DATA SECTION
......

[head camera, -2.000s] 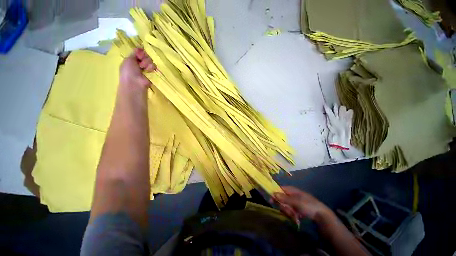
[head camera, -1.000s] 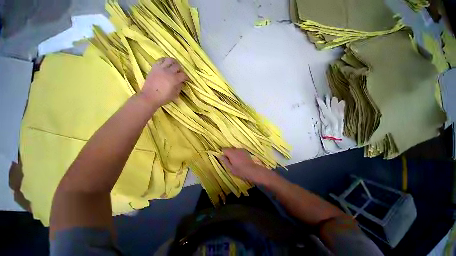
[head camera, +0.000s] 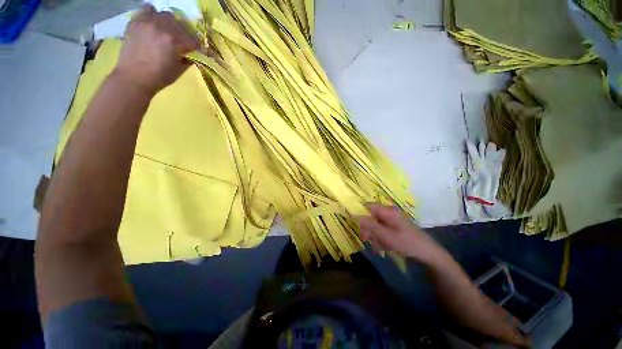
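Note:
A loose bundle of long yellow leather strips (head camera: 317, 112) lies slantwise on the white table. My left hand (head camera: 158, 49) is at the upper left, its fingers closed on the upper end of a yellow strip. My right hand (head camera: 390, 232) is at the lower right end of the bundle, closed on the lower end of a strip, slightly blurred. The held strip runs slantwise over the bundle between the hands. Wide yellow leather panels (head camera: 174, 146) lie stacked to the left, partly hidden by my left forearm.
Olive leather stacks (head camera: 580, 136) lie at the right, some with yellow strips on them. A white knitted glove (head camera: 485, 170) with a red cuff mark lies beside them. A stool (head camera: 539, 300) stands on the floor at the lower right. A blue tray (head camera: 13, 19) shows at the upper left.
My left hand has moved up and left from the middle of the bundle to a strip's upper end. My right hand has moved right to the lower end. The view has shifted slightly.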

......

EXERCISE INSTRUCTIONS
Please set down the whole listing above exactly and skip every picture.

WRITTEN REPLY
[head camera, -2.000s] 
[head camera, -1.000s] 
[head camera, +0.000s] 
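Note:
A loose bundle of long yellow leather strips (head camera: 317, 112) lies slantwise on the white table. My left hand (head camera: 158, 49) is at the upper left, its fingers closed on the upper end of a yellow strip. My right hand (head camera: 390, 232) is at the lower right end of the bundle, closed on the lower end of a strip, slightly blurred. The held strip runs slantwise over the bundle between the hands. Wide yellow leather panels (head camera: 174, 146) lie stacked to the left, partly hidden by my left forearm.
Olive leather stacks (head camera: 580, 136) lie at the right, some with yellow strips on them. A white knitted glove (head camera: 485, 170) with a red cuff mark lies beside them. A stool (head camera: 539, 300) stands on the floor at the lower right. A blue tray (head camera: 13, 19) shows at the upper left.
My left hand has moved up and left from the middle of the bundle to a strip's upper end. My right hand has moved right to the lower end. The view has shifted slightly.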

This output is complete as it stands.